Newspapers still commit their quota of sins, but fortunately they seldom lead the way in warmongering. Indications are, however, that - like a generation nearly a century earlier - Americans liked their 1991 war just fine.

Similar to the Spanish-American conflict, it put America on the side of beleaguered, occupied people, against a crowd perceived as aggressors, bullies and beasts. The Gulf War also was short, filled with triumphs and low on U.S. casualties. Yellow ribbon blossomed. Flags sprouted from lapels. "Operation Desert Storm" stickers appeared on automobiles. The day the war ended, the clerk in the convenience store where I bought gasoline sported a button: "U.S. Kicks Butt."

Was all this really just a big football game? Not even a career-ending knee injury on either side?

I'm among those who hoped Iraq could be forced out of Kuwait without war. When that didn't happen, I was glad the fighting was pressed to a quick resolution and that the allies won decisively. Whether or not the war itself was just, the allies were on the side of right. And whatever happens now to Saddam Hussein is bound to be better than he deserves.

But I am left profoundly depressed by the home-front reaction. Nothing is easier than rallying 'round the flag, cheering our conquering heroes and welcoming them home. That's the warm, fuzzy stuff we like. It's all emotion.

Is it too much to hope, now we've torn the goalposts down, that more sober thoughts will intrude? Can we acknowledge that no matter what the cause, modern warfare is a terrible thing and that - given our increasingly sophisticated methods of death-dealing - every war is worse than its predecessor, therefore harder to justify?

Most people seem to consider patriotism - whatever that much-abused term means - an unalloyed good. I won't argue the point here. I will say that the kind of patriotism on display for the past several months spawned a number of unattractive attitudes:

Xenophobia. We're OK, the people we're fighting are not. Sam Nauman, who teaches school in Alleghany County, was harassed by students; some parents wanted him fired. Why? Through no choice of his own, he was born in Iraq. We demonize the enemy; in fits of silliness, we buy Saddam Hussein dolls and stick pins in them.

Intolerance. Always we're told that we fight wars for the cause of freedom, but freedom always is one of the first casualties. Dissent is a right guaranteed under the Constitution; but try to exercise that right in time of war, and you risk not only insults but also physical attack from "patriots."

Swagger. Might makes us all right. President Bush exults that we have buried the self-doubting Vietnam syndrome. If it takes winning a war over an outgunned foe to make America feel good about itself, we are a nation of neurotics.

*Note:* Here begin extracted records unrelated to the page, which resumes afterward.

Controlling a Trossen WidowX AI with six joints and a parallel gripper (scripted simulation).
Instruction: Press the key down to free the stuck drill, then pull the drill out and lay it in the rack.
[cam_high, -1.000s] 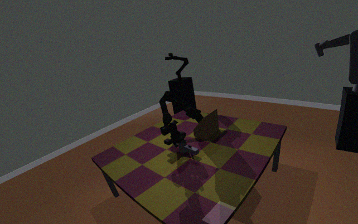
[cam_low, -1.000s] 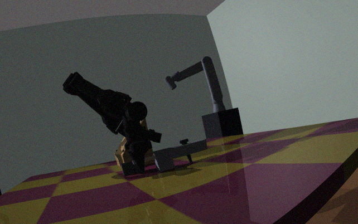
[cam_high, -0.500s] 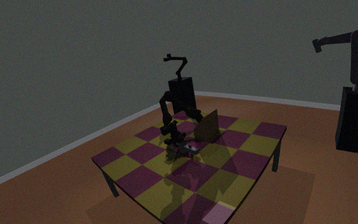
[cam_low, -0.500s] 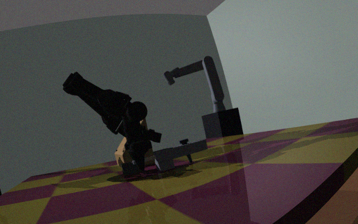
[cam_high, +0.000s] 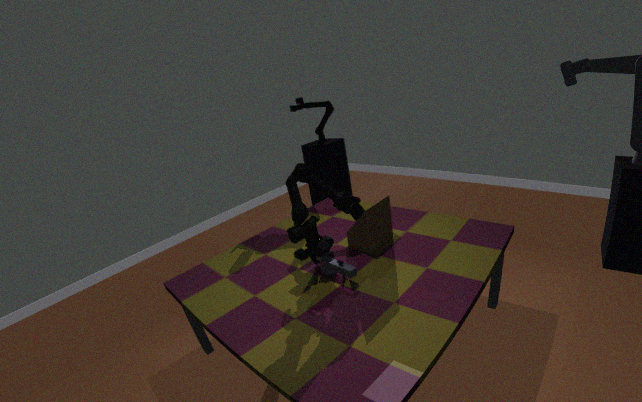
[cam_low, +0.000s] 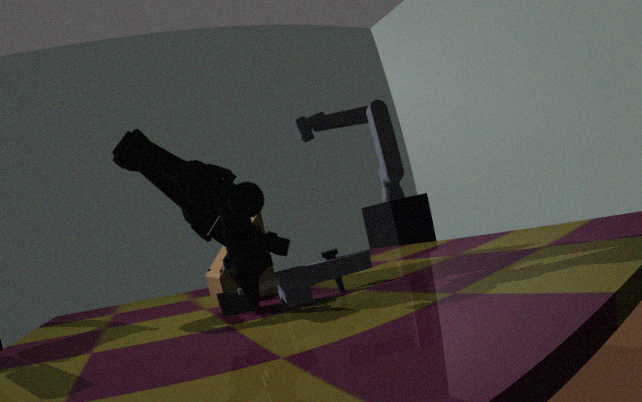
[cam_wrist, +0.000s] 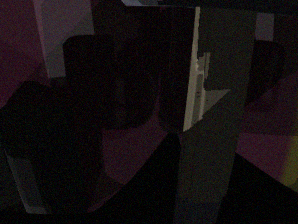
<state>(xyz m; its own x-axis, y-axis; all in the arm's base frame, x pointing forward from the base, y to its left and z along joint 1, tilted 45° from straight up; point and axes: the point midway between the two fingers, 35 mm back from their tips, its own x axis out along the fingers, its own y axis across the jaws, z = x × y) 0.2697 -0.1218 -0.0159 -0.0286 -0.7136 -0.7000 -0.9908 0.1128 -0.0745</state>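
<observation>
My gripper tip is now 80 mm past the dark box, 20 mm to the left of it and 10 mm below it. Also, from my gripper tip: dark key: 160 mm to the left, 40 mm above, 20 mm ahead.
</observation>
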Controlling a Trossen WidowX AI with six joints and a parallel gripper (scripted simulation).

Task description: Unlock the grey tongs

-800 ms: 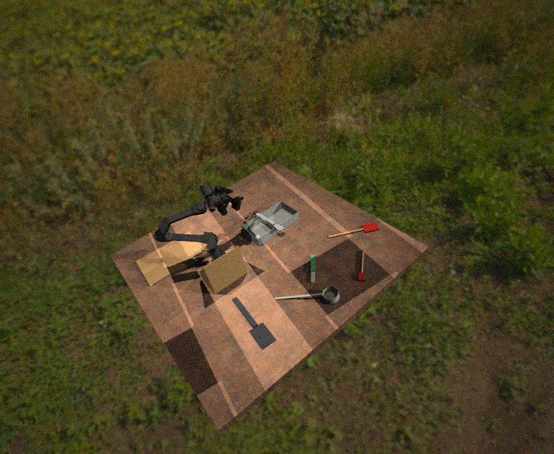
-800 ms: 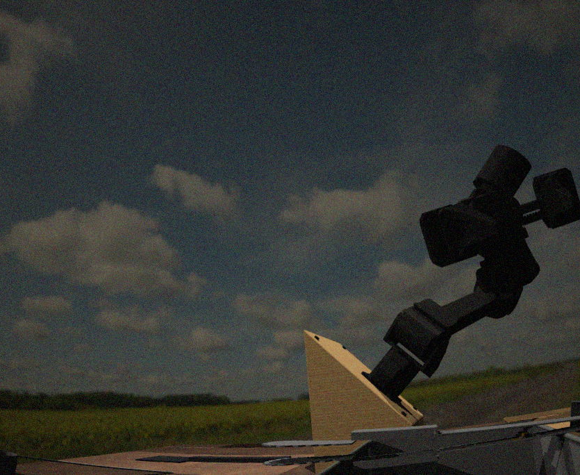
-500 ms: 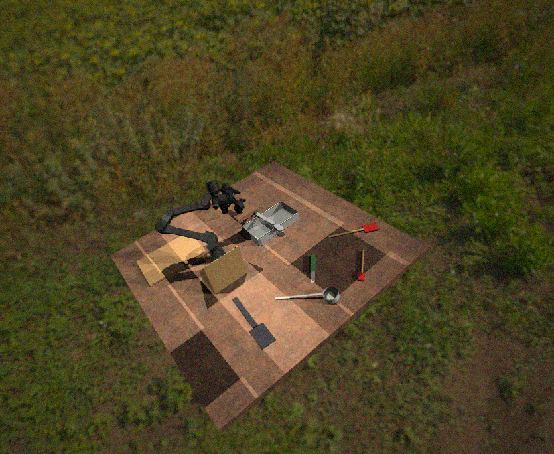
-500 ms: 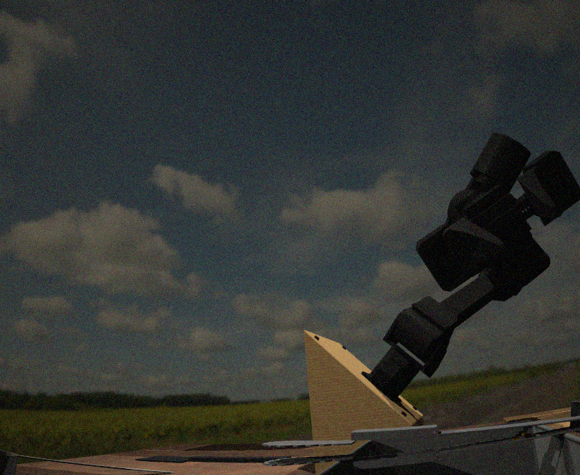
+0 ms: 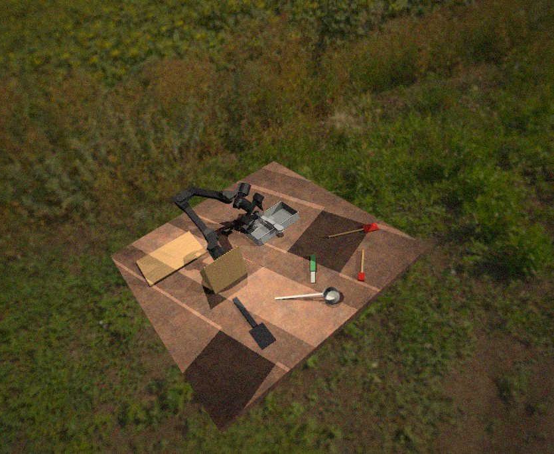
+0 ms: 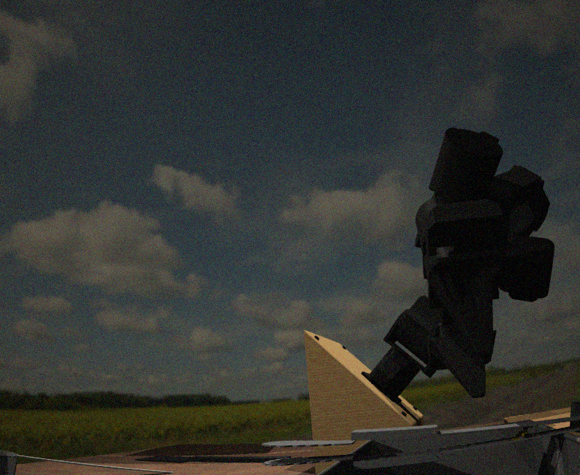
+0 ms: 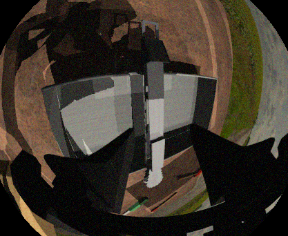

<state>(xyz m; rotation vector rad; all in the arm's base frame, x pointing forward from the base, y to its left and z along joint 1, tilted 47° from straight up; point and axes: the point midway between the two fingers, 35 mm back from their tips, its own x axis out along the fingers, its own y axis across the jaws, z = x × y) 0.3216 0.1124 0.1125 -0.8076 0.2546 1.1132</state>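
The grey roasting tin lies 40 mm ahead of my gripper tip, 20 mm to the right of it and 80 mm below it. Also, from my gripper tip: black spatula: 380 mm behind, 530 mm to the right, 100 mm below; then pale wooden board: 540 mm behind, 150 mm to the left, 100 mm below.
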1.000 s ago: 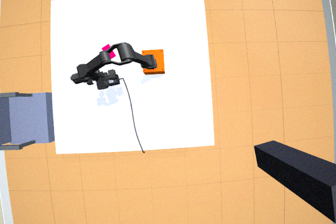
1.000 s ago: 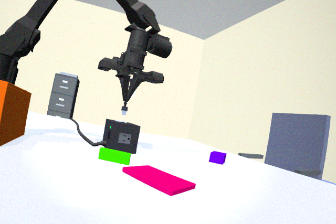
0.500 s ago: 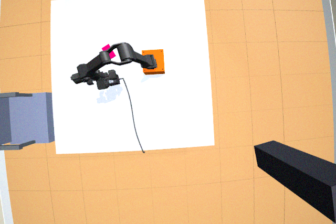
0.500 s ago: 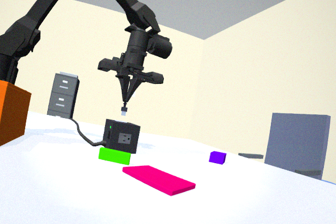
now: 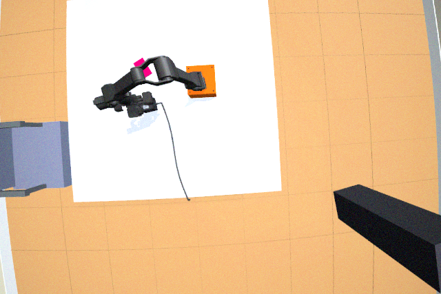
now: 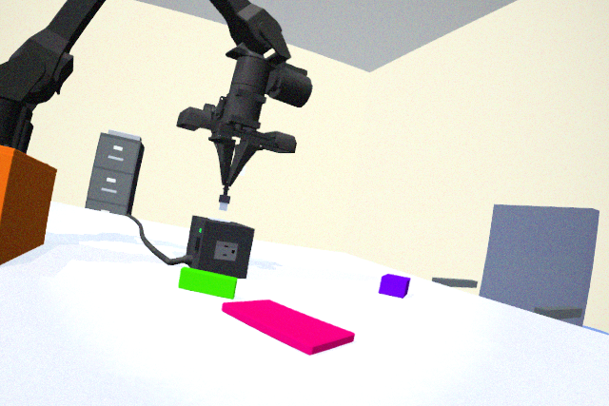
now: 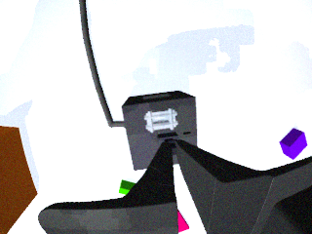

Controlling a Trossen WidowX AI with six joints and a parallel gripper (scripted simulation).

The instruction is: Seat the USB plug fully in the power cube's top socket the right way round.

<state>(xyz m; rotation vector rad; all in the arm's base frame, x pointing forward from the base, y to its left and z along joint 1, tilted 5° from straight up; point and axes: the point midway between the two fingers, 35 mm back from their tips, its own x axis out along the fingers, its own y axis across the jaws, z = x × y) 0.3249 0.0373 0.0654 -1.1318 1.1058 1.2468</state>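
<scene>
Now: the USB socket 60 mm below my gripper tip. Round my gripper tip: USB plug (20 mm below); then flat pink slab (250 mm to the right, 130 mm below); then green block (140 mm to the right, 120 mm below, 50 mm behind).
</scene>
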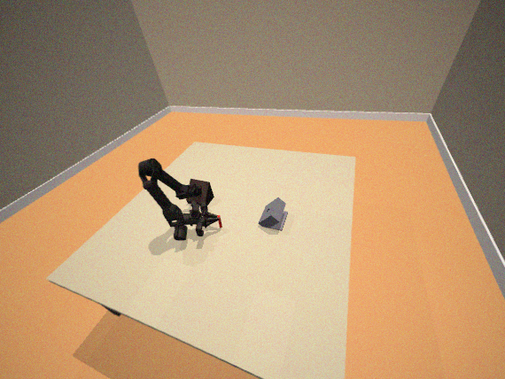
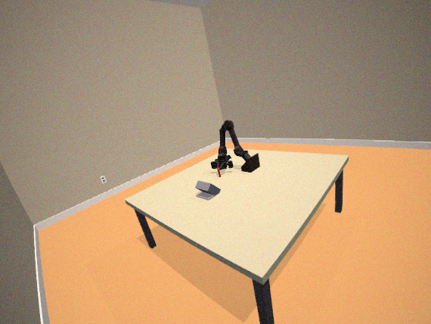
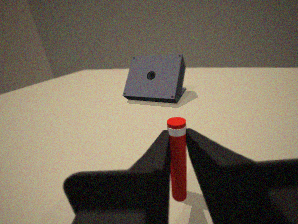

I am not among those who fear that this victory will make resort to war easier and more appealing in the future. Unlike the United States in 1898, we are not expansionist or jingoistic; and if the New World Order means we must be a global policeman, I don't think Americans will have much patience for that. Maybe enlightened diplomacy, rather than balance-of-power politics, will come back in style.

My concern is that, because of this quick and overwhelming success, we will measure our worth, prowess and promise solely by our military power - and forget what truly makes our nation great. We have constitutional government and a Bill of Rights. We set a standard of freedom for much of the world. We offer opportunities that the downtrodden and dispossessed of other lands still long for.

We also have massive social, economic and other problems that challenge our full commitment to freedom, justice and equality. Poverty is spreading; health care is becoming unaffordable; crime and decay are destroying the cities; financial institutions are tottering; special-interest money is corrupting our national government; even the technological might that brought us victory in the gulf does us little good on world markets. The litany is familiar, and it could fill this entire page.

We won a war. Fine. It was easy compared with what else faces us. If next we can kick some domestic problems' butt, we'll have a right to be proud.